Much of the state is still experiencing drought conditions, though, which add to wildfire risk in the hotter, drier months.
"Eighty percent of our fires are started by humans," Franz cautions, with or without prescribed burning. "People need to realize that the landscape throughout the state is drying sooner and staying drier longer, which makes it more prone to fires."
2021 VS 2022
Here's the good news: This year's fire season is already off to a slower start than in 2021.
Franz says there were more than 200 fires in April 2021 alone, an unprecedented number what one of the state's wetter months. This year, there were just about 45 fires in April.
"That doesn't mean we're out of the clear," she adds. "We will likely see [drier, more fire-prone conditions] as we move into June and July... [and] we'll see an increased number of fires."
The more we get, the shorter the fire season is likely to be. But there is a downside to all the rain Washington has had so far this year, too.
Franz says more rain yields longer grasses, which then turns to fuel for fires when they dry out around July and August.
It's a complicated system — one that requires humans to work with more closely with nature.

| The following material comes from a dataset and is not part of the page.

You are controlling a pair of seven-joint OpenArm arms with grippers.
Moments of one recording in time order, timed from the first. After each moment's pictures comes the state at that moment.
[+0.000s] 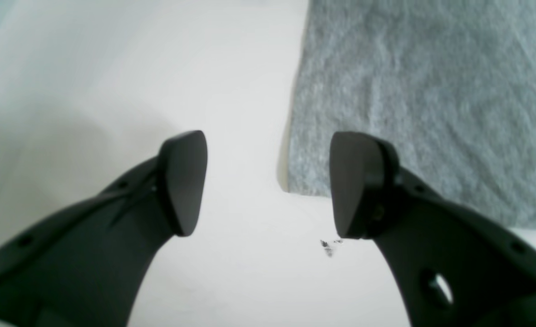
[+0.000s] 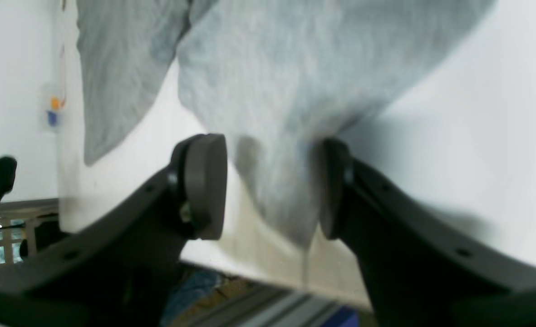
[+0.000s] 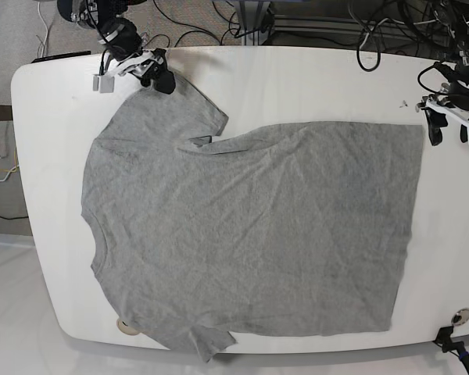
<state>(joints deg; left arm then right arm) 25.5 -15.7 -36.9 108.6 -25.2 -18.7 39.0 -35.1 8.3 17.2 94.3 57.8 23.2 -36.6</state>
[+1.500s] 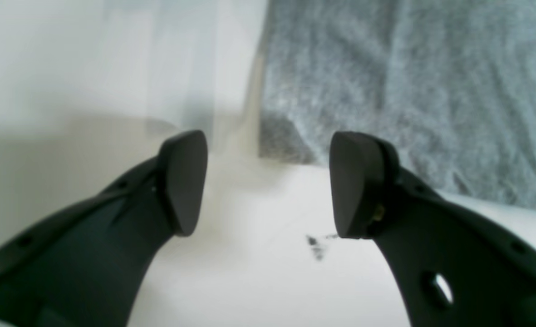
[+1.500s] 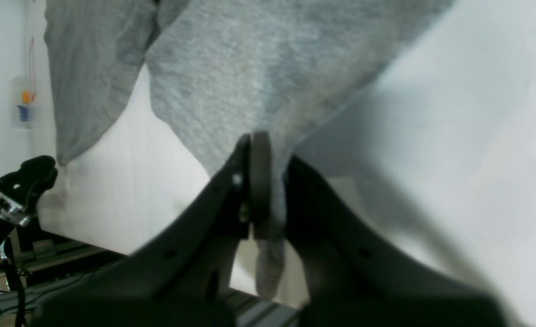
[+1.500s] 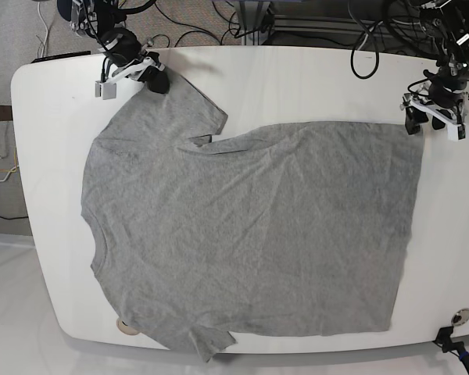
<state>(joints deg) 16.4 -12.2 -36.8 87.3 -24.9 -27.9 38.4 -32.0 8.7 17.5 93.3 56.3 22.1 -40.9</state>
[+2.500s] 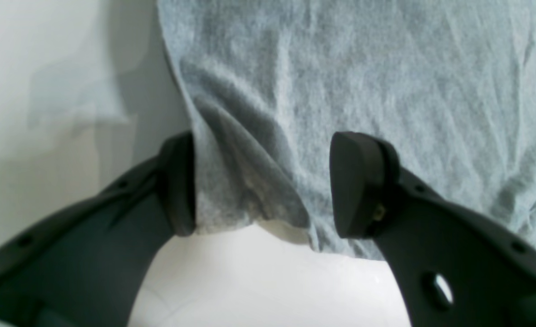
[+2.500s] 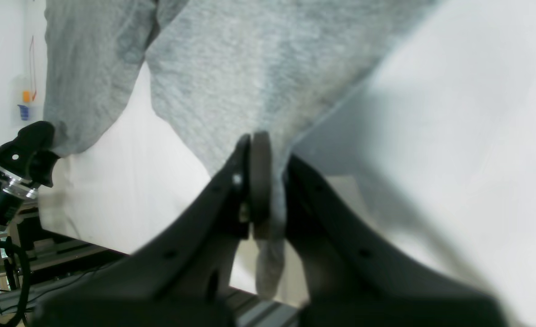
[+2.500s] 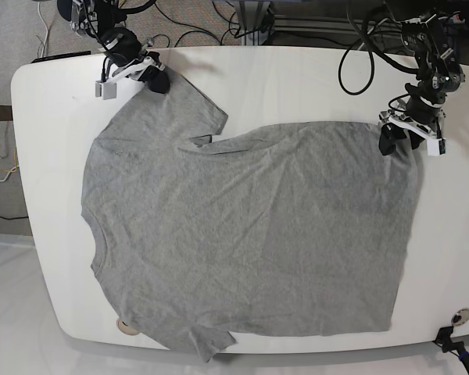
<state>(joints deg) 11.4 -8.8 -32.6 81.2 -27.7 -29.2 34.1 -32.0 8.7 17.5 93.3 56.3 22.1 -40.9</state>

"Unfortunately, for the past 25-plus years, our forests have not been in a healthy state," Franz says. "And it's now our responsibility to get them there, so they can fight these fires on their own."
CRITICAL FOR 'OUR BEARS, OUR BIRDS, AND OUR SALMON'
While forests and wildlife have lived with fire long before humans got involved, increasingly devastating fire seasons have left a mark on them, too.
Consider the prescribed burn near Springdale earlier this month. The Spokesman-Review reports that will help ponderosa pines that actually need fire to maintain the natural order of things. Andrew Stenbeck, a regional manager with DNR, told the paper more Douglas fir have grown in the area because it's missed about 10 low-intensity fires over the years.
So, when DNR firefighters begin the work of prescribed burning in an area, they're not only considering the safety of nearby communities but also the critical species that depend on the forests.
"We know that when fire is burning at the intensity and the size and the pace and scale that we've seen, these 100,000-plus-acre fires, it destroys everything in its way," Franz says. "Not only our homes and our communities but also the critical fish and wildlife that depend on it. Our bears, our birds and our salmon."
Prescribed burns give DNR the chance to take those forest residents into consideration and do what they can to protect them.
Franz saw this for herself recently in Skamania County, where DNR workers were removing diseased trees and thinning out smaller forest growth. As they worked, they came across a mama bear and her two cubs in a small den she'd dug under a tree. The workers were then able to work around the burrowed family to keep their den protected from fire.
Franz recalls two black bear cubs who were not so lucky last year.
The pair suffered burns on their paws in the Twenty-Five Mile Fire near Lake Chelan and the Cedar Creek Fire near Winthrop. The burns turned the pads of their toes a bright, angry red.
"This is the hard part: Some people are afraid of ... prescribed fire and smoke in the air," Franz says. "My belief is the more we can control it on our terms and on our time ... [the impacts] are going to be far more beneficial than if we don't do anything."